Ten reasons why everyone should take Doug Ford seriously
When I quit the Olivia Chow mayoral campaign – because she’d not told the truth to the media, among other things – guess who was the first person to call me down in the States?
Doug Ford.
“Warren, old buddy,” he said. “We’ve had our differences, but I want you to chin up. Rob and I like you and respect you. Let’s get together when you get home.”
When you’re a political chew toy, you tend to remember calls like that one: you remember who called, and who didn’t. So, we stayed in touch after that. We did TV political panels together, and we talked pretty regularly. I told him he shouldn’t run for mayor again, because John Tory was doing a great job, and John would cream him. He should run instead to be Premier, I told him.
There’s clearly a market these days for populist conservatives who defy the conventional wisdom, and say what they think, I told him. And there were lots of reasons why he’d be a formidable PC leadership candidate.
Here’s ten.
- Doug’s working hard: Every plugged-in PC is telling me the same thing: “Doug’s working the phones. Doug’s reaching out. Doug’s doing all the right things.” He’s doing what a candidate has to do, in a race as short as this one: he’s working his tail off.
- Doug’s disciplined: I think his musings about scrapping a carbon tax are a mistake – we need it (as a province) and his party needs it (because it finances their entire platform). But apart from that, he hasn’t blown any feet off, and he’s saying the kind of stuff card-carrying Conservatives love.
- Doug has early support: Planning a rally this early in a campaign is a big risk: it takes a lot of time and hard work to get hundreds of people to come out to one of your events.
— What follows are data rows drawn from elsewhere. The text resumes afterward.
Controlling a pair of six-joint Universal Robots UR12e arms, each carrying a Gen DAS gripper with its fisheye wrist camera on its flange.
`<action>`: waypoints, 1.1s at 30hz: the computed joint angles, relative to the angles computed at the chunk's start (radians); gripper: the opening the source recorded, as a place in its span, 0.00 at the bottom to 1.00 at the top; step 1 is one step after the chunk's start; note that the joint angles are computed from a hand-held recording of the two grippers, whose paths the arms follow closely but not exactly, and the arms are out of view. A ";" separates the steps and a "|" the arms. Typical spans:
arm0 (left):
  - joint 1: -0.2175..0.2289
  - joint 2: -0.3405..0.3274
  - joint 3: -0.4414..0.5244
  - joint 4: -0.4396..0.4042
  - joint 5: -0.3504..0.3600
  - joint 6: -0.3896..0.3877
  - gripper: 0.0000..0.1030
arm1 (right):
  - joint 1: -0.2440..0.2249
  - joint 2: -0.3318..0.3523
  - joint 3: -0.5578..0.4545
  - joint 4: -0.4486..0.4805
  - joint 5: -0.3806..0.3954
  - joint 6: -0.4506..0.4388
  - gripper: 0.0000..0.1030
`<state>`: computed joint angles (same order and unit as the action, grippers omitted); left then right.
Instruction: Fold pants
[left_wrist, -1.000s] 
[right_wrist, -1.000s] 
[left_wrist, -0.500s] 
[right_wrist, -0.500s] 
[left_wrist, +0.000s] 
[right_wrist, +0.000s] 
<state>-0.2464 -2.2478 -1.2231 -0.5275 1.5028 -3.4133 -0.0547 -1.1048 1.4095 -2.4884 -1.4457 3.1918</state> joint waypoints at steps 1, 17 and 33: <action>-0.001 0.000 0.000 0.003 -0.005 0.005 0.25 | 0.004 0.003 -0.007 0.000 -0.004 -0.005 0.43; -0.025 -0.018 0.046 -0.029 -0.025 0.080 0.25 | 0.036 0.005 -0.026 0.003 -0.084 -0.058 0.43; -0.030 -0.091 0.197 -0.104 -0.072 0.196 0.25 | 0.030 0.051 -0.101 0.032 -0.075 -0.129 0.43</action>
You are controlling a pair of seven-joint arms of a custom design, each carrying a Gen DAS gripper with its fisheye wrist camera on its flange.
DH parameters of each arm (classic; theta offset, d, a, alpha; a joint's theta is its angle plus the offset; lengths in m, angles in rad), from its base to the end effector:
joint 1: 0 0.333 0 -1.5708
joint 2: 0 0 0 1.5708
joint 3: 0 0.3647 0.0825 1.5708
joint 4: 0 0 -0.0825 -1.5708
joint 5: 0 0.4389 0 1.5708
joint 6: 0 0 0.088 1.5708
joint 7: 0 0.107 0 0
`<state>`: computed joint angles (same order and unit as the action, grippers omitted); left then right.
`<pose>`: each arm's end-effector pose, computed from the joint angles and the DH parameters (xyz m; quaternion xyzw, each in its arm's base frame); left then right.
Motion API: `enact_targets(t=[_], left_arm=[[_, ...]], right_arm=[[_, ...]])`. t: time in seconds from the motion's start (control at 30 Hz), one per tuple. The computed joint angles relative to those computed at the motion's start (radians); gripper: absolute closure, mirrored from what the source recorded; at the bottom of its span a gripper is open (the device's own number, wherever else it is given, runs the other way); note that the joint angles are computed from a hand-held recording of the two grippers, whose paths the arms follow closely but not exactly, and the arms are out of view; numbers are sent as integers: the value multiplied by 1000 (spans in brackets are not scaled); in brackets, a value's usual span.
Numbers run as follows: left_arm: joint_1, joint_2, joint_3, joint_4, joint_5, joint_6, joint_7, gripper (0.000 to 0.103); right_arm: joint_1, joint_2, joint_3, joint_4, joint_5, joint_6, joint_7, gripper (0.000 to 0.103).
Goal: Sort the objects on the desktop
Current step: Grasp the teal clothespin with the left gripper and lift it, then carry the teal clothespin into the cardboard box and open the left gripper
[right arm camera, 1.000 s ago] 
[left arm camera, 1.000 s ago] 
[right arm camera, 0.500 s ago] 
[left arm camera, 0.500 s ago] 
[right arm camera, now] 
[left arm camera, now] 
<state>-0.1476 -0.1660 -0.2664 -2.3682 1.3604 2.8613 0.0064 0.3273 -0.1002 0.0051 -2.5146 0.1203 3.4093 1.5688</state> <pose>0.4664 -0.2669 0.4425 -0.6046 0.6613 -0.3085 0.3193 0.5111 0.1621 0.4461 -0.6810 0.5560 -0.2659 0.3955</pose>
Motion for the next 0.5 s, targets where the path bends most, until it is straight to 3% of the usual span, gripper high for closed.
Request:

Well, Doug got out thousands out for a Toronto rally last week, and in a very short time frame, too. It gave him momentum, and the visuals were pretty stunning – not everyone there was an old white guy. At all.
- Doug’s evolved: A few weeks ago, I watched TVO’s fun Political Blind Date show, because Doug and Jagmeet Singh were on, and because I like both of them. Jagmeet was engaging, warm and likeable, as you’d expect. But so was Doug – big time. I was shocked at how he had evolved as a politician. Gone is the shouty city councillor, always being forced to defend his brother’s bad behaviour. In its place was a HOAG – a Hell Of A Guy.
- Doug’s better at retail: The TVO show also revealed something else. You could tell that the participants in the broadcast – the Dippers who agreed to the match-up, and perhaps the TVO producers who came up with the idea – expected Doug to be what he had always been: a bit of circus act, a trained bear riding a tiny bike in the centre ring. Someone to be laughed at. Well, guess what? He was way better in the mano-a-mano segments than Jagmeet was. Way.
- Doug has a USP: A Unique Selling Proposition, that is. It’s easy to see how to some disengaged voters – that is, 99 per cent of voters – would see Kathleen Wynne, Andrea Horwath, Caroline Mulroney and Christine Elliott as all kind of the same thing. You know: female, centrist, careful, establishment. Doug is none of those. He offers the only clear alternative, for the voters who are after one. (Voters are always after one.)
- Doug gives quote: The guy is a quote machine. The microphone loves him. He never uses a 20-dollar word when a two-dollar word would suffice. He never uses jargon and acronyms and Newspeak. He talks about values. He knows facts tell – but stories sell. Doug Ford is a one-man media machine.
- Doug dominates vote-rich GTA: An important Mainstream poll – little-noticed in last week’s madness – apparently showed that only one PC leadership candidate was very strong in the part of the province that decides who gets to be government: Toronto. In 416/905, he dominates. That matters. Remember: his brother crushed George Smitherman, and Doug came within 60,000 votes in his mayoral run. Ford Nation knows how to win in GTA.
- Doug ain’t dumb: I worked for a populist-type politician who everyone – from the Martinites to the media – always dismissed. They always put him down. They always said he was dumb, when he was way (way) smarter than all of them. Doug Ford, so far, is running a very smart campaign. If he can keep his mouth under control, he’s got a real shot at winning.
- Doug is reaching out: He did with me. And I know he’s reaching out to many others who have criticized him in the past: “The door is open,” he’s telling them. “Just walk through it.” In a leadership race – and in an election – it’s all about connection. Doug is connecting. He’s reaching out.
Can Doug Ford win? Damn right he can. Underestimate him at your peril.